*TO DO*:
Without the pictures, repeat the listing character for character.

- - -

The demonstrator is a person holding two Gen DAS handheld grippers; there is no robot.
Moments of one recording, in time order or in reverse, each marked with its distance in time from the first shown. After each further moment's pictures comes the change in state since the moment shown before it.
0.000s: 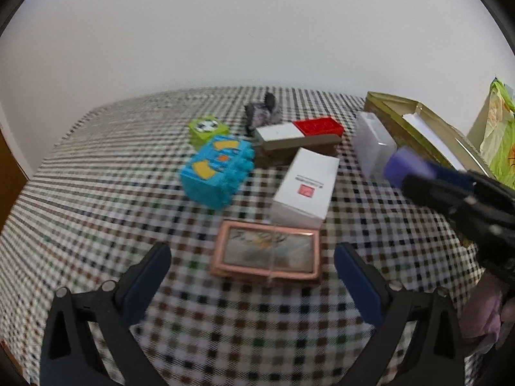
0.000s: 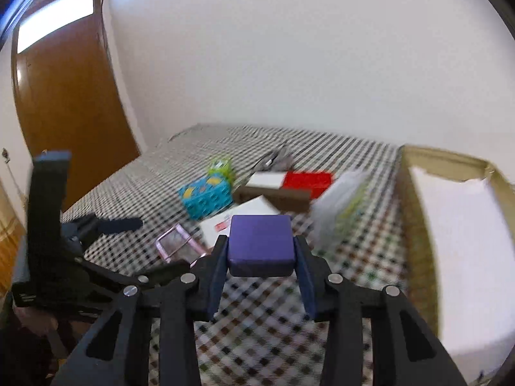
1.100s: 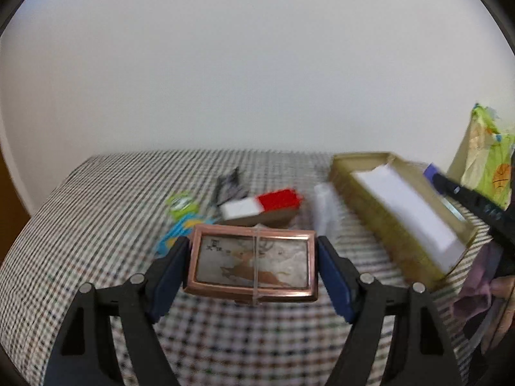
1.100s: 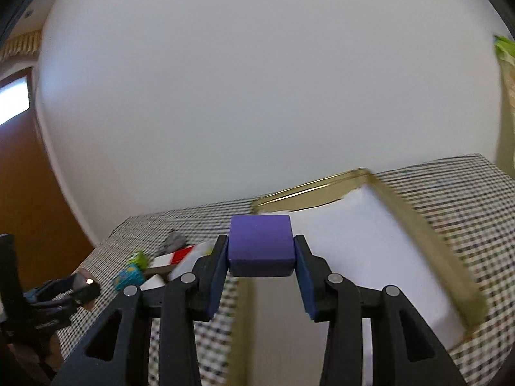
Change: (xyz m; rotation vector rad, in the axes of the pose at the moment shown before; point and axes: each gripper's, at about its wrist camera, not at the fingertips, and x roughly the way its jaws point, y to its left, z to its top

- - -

*RESULT OF THIS EXERCISE*:
The demonstrator is a person holding two Gen DAS handheld grippers; there is no robot.
Moments of one recording, in time order or in reverse, each marked with its distance in time from the first shown. After each further moment's pictures comes the change in state since the moment shown before it.
0.000s: 
0.000s: 
1.100s: 
1.100s: 
Change: (xyz m; rotation vector rad, in the axes of the pose at the moment shown before; point and axes: each gripper's, at about its wrist camera, not at the fingertips, and x roughly the way its jaws point, y to its left, z to its top

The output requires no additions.